#### INSTRUCTIONS FOR THE TASK:
Line by line, please look for the word "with" in the following records, then copy each line you find it in.

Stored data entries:
────────────────────────────────────────

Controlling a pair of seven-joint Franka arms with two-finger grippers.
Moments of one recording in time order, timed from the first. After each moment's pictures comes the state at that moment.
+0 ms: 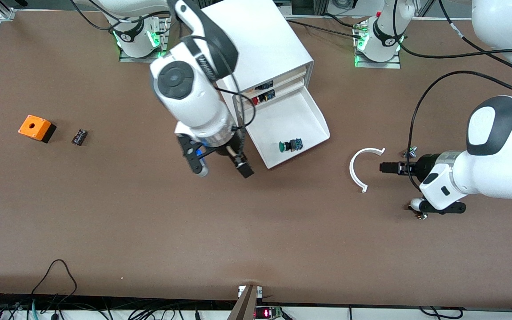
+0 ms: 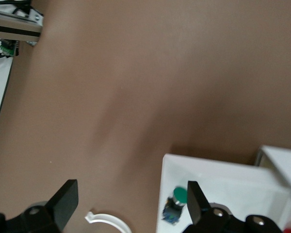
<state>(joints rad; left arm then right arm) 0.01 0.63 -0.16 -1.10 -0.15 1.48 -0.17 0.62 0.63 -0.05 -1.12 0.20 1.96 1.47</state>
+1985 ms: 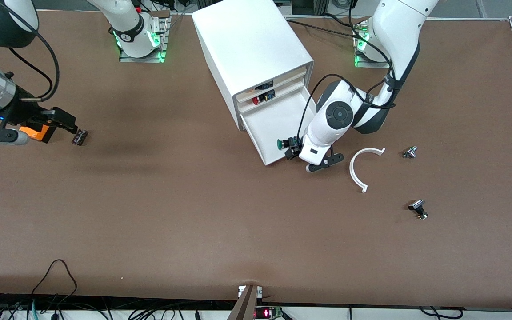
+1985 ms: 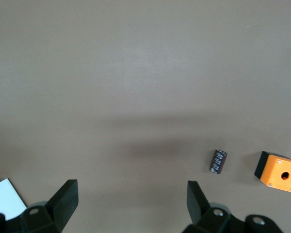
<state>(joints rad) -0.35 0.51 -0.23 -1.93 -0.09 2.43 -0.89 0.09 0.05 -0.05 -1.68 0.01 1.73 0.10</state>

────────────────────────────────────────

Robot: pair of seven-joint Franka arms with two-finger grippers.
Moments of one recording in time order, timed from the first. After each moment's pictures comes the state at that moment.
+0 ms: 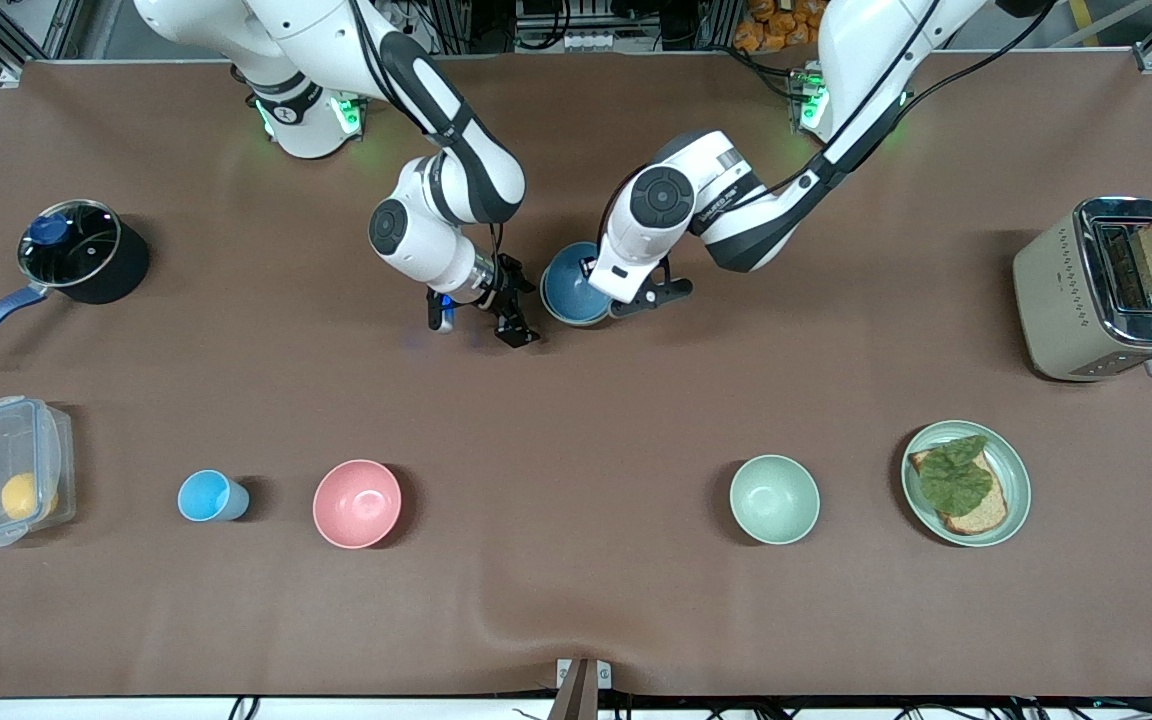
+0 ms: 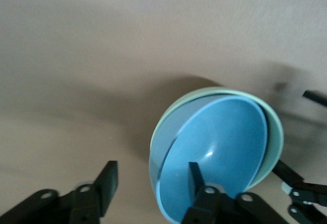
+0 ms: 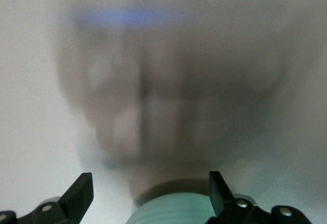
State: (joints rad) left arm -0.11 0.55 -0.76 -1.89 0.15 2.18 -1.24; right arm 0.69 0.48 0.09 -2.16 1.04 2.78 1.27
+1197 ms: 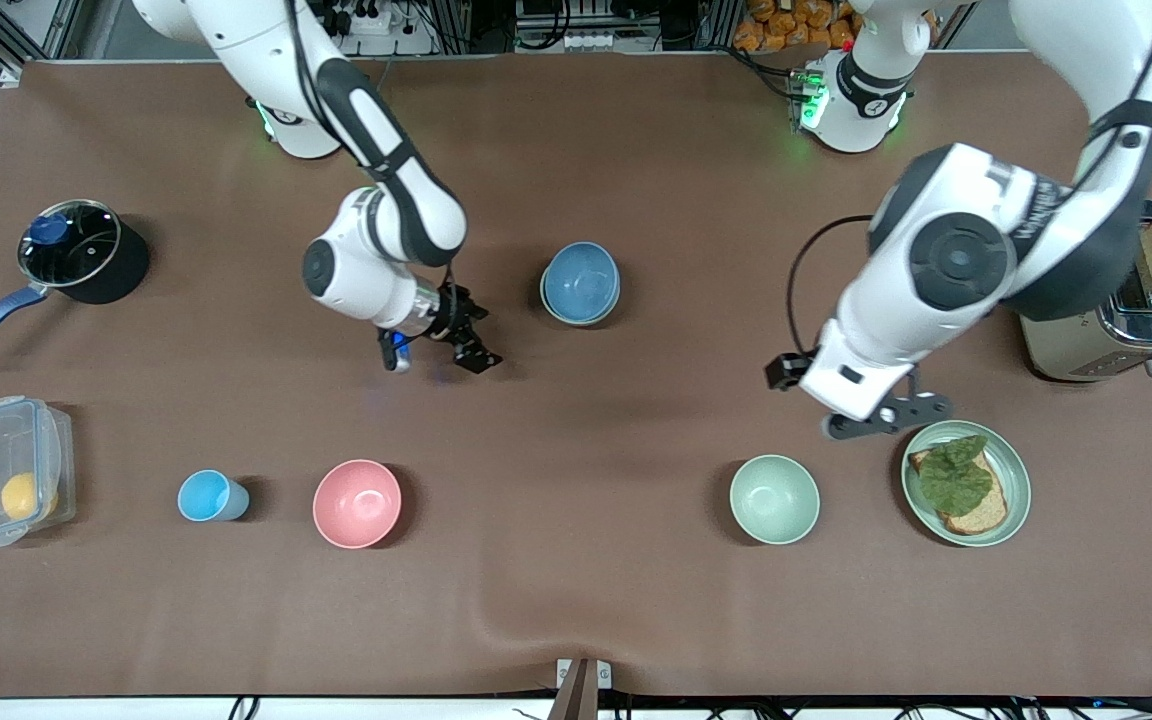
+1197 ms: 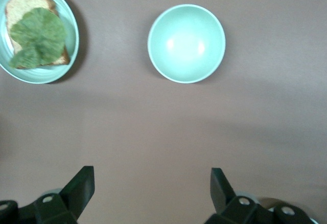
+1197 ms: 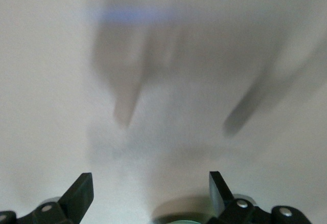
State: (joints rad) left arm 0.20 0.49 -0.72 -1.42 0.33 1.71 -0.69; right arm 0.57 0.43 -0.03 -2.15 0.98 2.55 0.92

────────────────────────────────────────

#### SOLUTION:
Controlling a pair of seven-joint Franka arms with two-finger grippers.
Robot: pair of seven-joint Franka arms with two-finger grippers.

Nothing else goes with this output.